Baltasar Lobo

 He podido contemplar en el Paseo del Prado de Madrid, después de mi paseo habitual por el Jardín Botánico con su penúltimo otoño, una docena de esculturas de Baltasar Lobo (1910-1993), aquel dibujante zamorano que conocí en las revistas anarquistas de los años treinta, convertido después en París en un escultor de fama internacional, comparable a su contemporáneos Moore, Giacometti, Brancusi o su amigo Henri Laurens, pero a quien yo no conocía de cerca, pese a sus esculturas fijadas en varias ciudades europeas y a premios y homenajes tras su vuelta del exilio, en Zamora y en toda España.
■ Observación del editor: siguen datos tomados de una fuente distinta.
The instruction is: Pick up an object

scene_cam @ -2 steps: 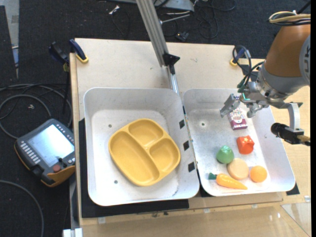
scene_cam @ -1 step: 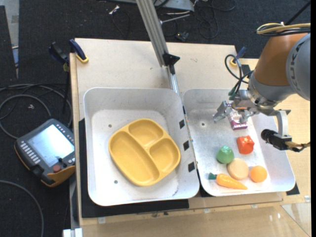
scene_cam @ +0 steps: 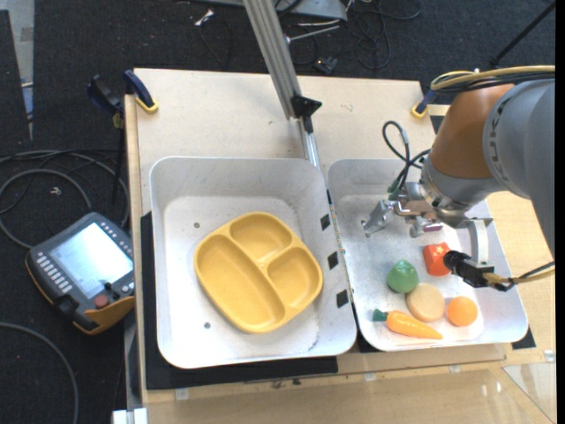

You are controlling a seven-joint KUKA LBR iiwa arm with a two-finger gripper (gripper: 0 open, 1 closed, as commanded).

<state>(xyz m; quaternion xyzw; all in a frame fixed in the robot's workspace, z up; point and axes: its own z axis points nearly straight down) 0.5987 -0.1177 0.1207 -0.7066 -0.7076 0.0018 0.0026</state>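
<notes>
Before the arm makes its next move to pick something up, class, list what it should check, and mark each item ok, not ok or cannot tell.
1. Objects within the right bin: ok. A green piece, tan piece, orange ball, carrot and red piece lie there.
2. Gripper over that bin: ok, above its upper part.
3. Gripper right above a target: not ok, the toys lie nearer the front.
4. Fingers open or shut: cannot tell.
5. Anything held already: cannot tell.
6. Yellow tray out of the way: ok, it sits in the left bin.
</notes>
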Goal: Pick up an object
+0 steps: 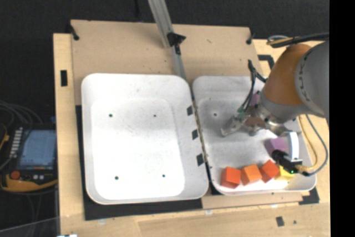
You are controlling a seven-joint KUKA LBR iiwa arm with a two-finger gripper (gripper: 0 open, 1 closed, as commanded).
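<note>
Camera view takes in the wooden bench (pixel 138 47) first, a pale board lying on a dark floor. A slanted metal rail (pixel 158 3) runs from twelve o'clock down to the seam between the bins.

On the bench sit two shallow white bins side by side. The left bin (pixel 138 136) fills the nine o'clock half, its floor showing four small dark dots. The right bin (pixel 222 100) sits just beside it toward three o'clock, the two rims touching along the middle.

The arm (pixel 294 83), grey with an orange band, comes in from three o'clock and hangs over the right bin's upper right part. Thin cables run along its side.

The gripper (pixel 236 127) points toward nine o'clock, low over the bare floor of the right bin near its centre. I cannot tell whether its fingers are spread or pressed together; they are too blurred, and nothing is visible between them.

A handheld pendant (pixel 30 155) with a blue screen rests off the bench at nine o'clock.

The objects lie in the right bin toward five o'clock, along its lower rim. Three orange blocks (pixel 249 174) stand in a row, touching one another. A purple piece (pixel 279 144) lies just beyond them toward three o'clock, near the arm's wrist. A small yellow-green piece (pixel 287 172) sits beside the last orange block, at the bin's corner.
</note>
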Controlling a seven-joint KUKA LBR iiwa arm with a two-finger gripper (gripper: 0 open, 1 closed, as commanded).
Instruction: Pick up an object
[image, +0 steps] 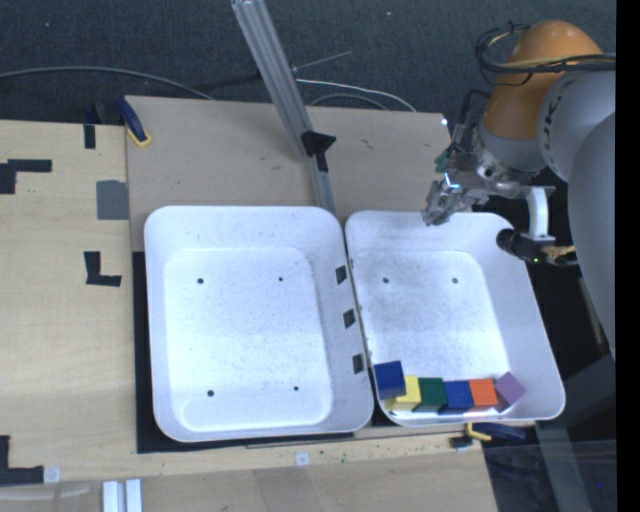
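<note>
Several small blocks lie in a row along the near edge of the right bin (520, 300): a blue block (388, 377), a yellow one (406, 394), a green one (431, 392), a second blue one (457, 395), an orange one (482, 392) and a purple one (509, 386). My gripper (437, 212) hangs over the far rim of the right bin, well away from the blocks. Nothing shows between its fingertips.
The left bin (165, 300) sits beside the right one. A slanted metal pole (285, 90) stands behind the bins. Black tape marks and a grey patch (112, 198) lie on the bench to the left.
</note>
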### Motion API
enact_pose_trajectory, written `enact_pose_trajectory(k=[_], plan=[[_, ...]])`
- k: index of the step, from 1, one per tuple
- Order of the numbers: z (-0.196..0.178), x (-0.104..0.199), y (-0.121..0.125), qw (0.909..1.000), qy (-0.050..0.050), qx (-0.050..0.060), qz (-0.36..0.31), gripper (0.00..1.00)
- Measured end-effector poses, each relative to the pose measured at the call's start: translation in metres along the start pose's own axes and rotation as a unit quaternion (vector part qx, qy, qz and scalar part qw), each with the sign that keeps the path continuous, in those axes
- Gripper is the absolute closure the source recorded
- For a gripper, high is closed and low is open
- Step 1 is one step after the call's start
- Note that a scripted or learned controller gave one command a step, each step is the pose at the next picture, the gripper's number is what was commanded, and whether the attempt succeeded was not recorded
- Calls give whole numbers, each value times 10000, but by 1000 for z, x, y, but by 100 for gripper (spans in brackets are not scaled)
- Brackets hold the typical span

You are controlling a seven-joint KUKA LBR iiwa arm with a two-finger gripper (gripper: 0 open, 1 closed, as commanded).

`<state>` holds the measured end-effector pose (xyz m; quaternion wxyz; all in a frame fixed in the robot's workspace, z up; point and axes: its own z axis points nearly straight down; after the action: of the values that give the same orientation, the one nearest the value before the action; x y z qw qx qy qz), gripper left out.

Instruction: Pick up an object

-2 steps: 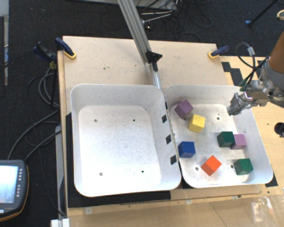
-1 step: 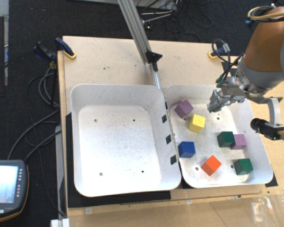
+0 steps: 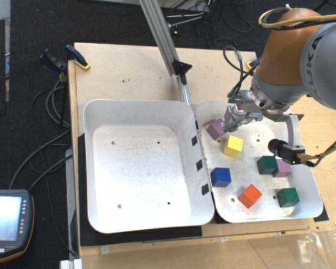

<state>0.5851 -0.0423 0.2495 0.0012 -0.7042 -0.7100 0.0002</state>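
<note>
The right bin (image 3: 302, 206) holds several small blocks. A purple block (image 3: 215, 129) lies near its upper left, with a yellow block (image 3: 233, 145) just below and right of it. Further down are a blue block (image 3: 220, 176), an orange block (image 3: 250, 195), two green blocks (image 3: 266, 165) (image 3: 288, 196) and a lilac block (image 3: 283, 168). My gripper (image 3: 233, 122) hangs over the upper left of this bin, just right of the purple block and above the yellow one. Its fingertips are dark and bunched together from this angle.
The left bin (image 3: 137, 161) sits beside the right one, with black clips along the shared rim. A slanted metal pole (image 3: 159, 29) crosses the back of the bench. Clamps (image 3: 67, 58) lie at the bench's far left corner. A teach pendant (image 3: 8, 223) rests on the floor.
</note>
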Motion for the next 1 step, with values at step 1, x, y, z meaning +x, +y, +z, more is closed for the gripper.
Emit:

Deslumbrantes cuerpos femeninos en bronce al aire libre -fulgentes al sol, verduscos, pardos o castaño-oscuros a la sombra-, gigantescos o de tamaño natural, de piel finísima y exacta, todo curvas perfectas, redondeces, turgencias, ovalidades, de pies a cabeza, de una pureza pocas veces conseguida en la historia del arte, dejando brillar, seducir, entusiasmar al eterno femenino, hecho unas veces diosa-madre, en escenas deliciosas de maternidad, y, otras, convertido en mujer coqueta, libre, dichosa, al viento o al sol, sentada, recostada o en pie, o en cualquier menester cotidiano, como esa mujer peinándose, agarrando el flujo broncíneo de su caballera, una de las piezas más hermosas. A la salida del Botánico, como si de unas plantas las más perfectas del paraíso humano se tratara, ¡qué visión de utopía, de libertad paradigmática, de celeste mujer descendida por unas horas a la tierra!